● **TASK DIRECTIONS**
What you return should match the data below exactly, with every entry reproduced.

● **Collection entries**
=== Begin Enclosure ===
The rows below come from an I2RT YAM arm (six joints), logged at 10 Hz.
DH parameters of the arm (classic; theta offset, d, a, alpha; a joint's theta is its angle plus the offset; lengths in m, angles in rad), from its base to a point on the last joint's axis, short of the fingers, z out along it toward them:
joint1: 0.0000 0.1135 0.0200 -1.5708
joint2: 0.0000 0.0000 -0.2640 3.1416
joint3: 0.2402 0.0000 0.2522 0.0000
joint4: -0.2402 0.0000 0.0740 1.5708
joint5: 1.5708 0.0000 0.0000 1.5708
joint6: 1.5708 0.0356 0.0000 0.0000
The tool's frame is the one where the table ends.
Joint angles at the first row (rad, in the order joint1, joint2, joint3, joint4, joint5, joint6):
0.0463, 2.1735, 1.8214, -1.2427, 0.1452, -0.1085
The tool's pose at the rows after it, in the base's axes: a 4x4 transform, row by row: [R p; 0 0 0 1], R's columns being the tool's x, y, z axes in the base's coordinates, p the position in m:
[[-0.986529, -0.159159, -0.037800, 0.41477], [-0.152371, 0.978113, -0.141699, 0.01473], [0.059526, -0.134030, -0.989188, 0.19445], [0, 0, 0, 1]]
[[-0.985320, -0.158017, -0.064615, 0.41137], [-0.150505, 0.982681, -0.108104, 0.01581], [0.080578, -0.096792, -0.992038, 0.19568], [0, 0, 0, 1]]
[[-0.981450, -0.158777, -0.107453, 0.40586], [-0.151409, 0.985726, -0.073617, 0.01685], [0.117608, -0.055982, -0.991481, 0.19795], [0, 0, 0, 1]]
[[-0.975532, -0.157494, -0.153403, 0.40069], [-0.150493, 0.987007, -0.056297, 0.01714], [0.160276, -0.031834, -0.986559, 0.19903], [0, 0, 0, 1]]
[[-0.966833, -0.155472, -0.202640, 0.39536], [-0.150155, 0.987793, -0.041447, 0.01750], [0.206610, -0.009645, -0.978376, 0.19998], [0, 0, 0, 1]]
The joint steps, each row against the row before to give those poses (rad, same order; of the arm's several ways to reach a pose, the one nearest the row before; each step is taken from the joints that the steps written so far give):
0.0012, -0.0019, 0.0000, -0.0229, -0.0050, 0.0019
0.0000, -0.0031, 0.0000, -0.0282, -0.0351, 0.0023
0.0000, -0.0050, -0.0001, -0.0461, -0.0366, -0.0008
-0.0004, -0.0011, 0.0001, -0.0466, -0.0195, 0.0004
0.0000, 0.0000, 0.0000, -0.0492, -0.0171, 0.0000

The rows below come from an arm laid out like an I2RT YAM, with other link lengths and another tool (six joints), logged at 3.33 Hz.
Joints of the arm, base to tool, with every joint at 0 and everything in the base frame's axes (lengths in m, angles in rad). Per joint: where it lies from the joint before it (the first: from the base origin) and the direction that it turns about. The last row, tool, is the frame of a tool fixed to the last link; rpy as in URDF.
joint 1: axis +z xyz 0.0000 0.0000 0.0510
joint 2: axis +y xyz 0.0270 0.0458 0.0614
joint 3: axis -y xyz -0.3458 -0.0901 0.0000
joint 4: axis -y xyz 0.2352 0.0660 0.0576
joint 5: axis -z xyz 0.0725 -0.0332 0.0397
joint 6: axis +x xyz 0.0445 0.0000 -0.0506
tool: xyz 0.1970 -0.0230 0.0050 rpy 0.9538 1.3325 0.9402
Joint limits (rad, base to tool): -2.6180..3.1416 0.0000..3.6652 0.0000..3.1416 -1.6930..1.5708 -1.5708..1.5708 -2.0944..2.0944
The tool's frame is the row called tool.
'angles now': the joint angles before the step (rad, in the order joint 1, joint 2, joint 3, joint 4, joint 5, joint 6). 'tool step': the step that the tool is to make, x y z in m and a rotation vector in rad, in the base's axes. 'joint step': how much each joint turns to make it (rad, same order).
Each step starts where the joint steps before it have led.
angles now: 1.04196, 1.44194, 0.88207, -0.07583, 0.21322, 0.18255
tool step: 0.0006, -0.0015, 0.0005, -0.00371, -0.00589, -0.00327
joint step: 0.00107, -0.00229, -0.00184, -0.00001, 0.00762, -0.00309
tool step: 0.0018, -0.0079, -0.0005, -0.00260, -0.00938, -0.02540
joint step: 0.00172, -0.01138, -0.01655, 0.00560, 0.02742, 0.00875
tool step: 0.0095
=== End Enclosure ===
● **EXERCISE OUTPUT**
The rows below come from an I2RT YAM arm (six joints), logged at 10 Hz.
DH parameters of the arm (classic; theta offset, d, a, alpha; a joint's theta is its angle plus the offset; lengths in m, angles in rad), from its base to a point on the last joint's axis, short of the fingers, z out along it toward them:
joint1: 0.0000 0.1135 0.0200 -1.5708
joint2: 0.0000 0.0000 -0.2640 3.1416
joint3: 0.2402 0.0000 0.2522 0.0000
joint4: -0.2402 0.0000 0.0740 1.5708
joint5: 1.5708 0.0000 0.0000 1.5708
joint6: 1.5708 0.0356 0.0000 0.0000
The tool's frame is the one where the table ends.
Joint angles at the first row (rad, in the order joint1, joint2, joint3, joint4, joint5, joint6):
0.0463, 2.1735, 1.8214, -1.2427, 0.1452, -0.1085
The tool's pose at the rows after it, in the base's axes: a 4x4 transform, row by row: [R p; 0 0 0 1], R's columns being the tool's x, y, z axes in the base's coordinates, p the position in m:
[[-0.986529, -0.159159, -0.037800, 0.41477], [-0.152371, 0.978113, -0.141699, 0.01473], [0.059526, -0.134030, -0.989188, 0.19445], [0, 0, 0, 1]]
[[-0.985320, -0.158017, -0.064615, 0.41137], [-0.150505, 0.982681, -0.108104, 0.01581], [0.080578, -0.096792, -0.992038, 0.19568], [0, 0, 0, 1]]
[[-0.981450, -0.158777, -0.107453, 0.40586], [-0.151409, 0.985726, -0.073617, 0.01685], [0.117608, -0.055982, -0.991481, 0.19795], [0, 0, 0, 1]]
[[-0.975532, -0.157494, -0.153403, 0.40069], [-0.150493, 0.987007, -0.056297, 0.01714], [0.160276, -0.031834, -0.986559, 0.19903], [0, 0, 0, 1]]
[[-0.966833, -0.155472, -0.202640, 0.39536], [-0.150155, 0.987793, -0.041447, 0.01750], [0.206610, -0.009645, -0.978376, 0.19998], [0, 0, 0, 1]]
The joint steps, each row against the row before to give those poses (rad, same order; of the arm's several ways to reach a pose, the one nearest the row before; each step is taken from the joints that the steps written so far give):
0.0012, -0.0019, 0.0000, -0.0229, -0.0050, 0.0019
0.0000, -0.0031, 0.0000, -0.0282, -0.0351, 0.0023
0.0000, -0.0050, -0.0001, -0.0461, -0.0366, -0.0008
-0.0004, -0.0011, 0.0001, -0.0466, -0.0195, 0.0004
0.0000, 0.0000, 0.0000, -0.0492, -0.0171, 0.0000

The rows below come from an arm laid out like an I2RT YAM, with other link lengths and another tool (six joints), logged at 3.33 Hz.
Joints of the arm, base to tool, with every joint at 0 and everything in the base frame's axes (lengths in m, angles in rad). Per joint: where it lies from the joint before it (the first: from the base origin) and the direction that it turns about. The last row, tool, is the frame of a tool fixed to the last link; rpy as in URDF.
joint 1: axis +z xyz 0.0000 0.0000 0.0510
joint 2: axis +y xyz 0.0270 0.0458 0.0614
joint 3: axis -y xyz -0.3458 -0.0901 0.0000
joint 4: axis -y xyz 0.2352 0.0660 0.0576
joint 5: axis -z xyz 0.0725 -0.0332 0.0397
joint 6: axis +x xyz 0.0445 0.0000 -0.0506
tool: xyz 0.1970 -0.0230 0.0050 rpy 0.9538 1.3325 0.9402
Joint limits (rad, base to tool): -2.6180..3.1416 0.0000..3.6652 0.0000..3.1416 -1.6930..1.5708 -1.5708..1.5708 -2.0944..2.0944
The tool's frame is the row called tool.
'angles now': the joint angles before the step (rad, in the order joint 1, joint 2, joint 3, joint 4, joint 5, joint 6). 'tool step': the step that the tool is to make, x y z in m and a rotation vector in rad, in the base's axes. 'joint step': how much each joint turns to make it (rad, same order).
Each step starts where the joint steps before it have led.
angles now: 1.04196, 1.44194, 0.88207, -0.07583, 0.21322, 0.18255
tool step: 0.0006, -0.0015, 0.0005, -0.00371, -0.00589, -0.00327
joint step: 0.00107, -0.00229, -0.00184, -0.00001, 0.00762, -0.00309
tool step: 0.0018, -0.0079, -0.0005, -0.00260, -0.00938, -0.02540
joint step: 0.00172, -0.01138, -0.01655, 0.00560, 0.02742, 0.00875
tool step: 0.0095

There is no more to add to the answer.